Orri Erling, as the lead developer of the Virtuoso Team, addressed the issue of mapping relational databases to RDF with OpenLink Virtuoso. In his talk, he addressed the pros and cons of RDF data warehouse:
Pros
- Even query performance across all data
- Possibility of forward-chaining inference
- Some SPARQL features may be better supported, e.g. Unspecified predicates
Cons
- Keeping data up-to-date
- Complex set up, needs dedicated servers: you don’t build them on a whim
What Virtuoso delivers is mapping of SPARQL to SQL against any existing schema (whether stored in Virtuoso or elsewhere); a physical quad-store (quad as in quadruple; not as in quad-bike
; and Federated/local Relational Data Base Management Systems (RDBMS).

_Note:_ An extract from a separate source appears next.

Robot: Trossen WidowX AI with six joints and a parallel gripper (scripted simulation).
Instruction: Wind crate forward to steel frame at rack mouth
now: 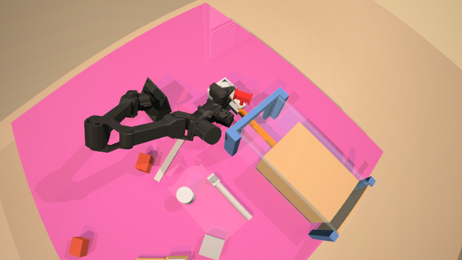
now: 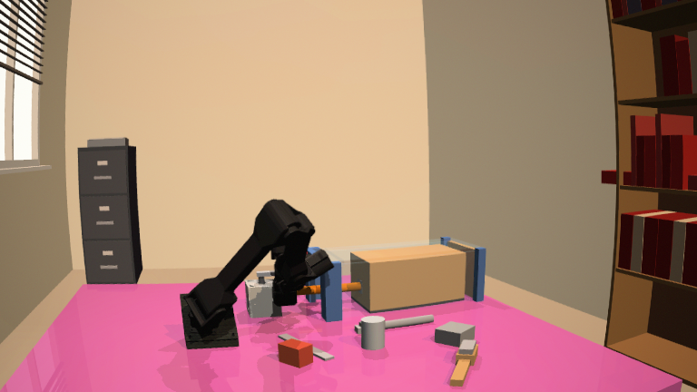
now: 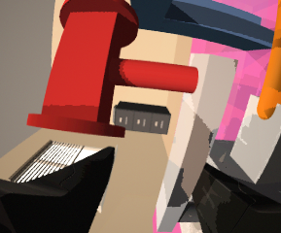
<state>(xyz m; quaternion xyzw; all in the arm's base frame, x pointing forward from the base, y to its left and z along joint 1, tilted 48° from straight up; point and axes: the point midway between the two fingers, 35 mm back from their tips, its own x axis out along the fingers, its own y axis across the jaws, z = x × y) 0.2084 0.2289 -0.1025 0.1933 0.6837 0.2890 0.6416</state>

A more detailed discussion of the requirements for Relational-to-RDF Mapping is available on Orri’s blog, where he discusses it in the light of his own experience. A power point presentation of a previous talk he gave to the W3C RDB2RDF Incubator Group can be downloaded here: Mapping Relational Databases to RDF with OpenLink Virtuoso (PPT, 115KB). His summary of the group discussions around the same topic, Requirements for Relational to RDF Mapping, can be found here.
Orri also showed the Virtuoso billion triples demo which, according to the corresponding blogpost, “is being worked on at the time of submission and may be shown online by appointment.” The demo was a submission to the Billion Triples Challenge.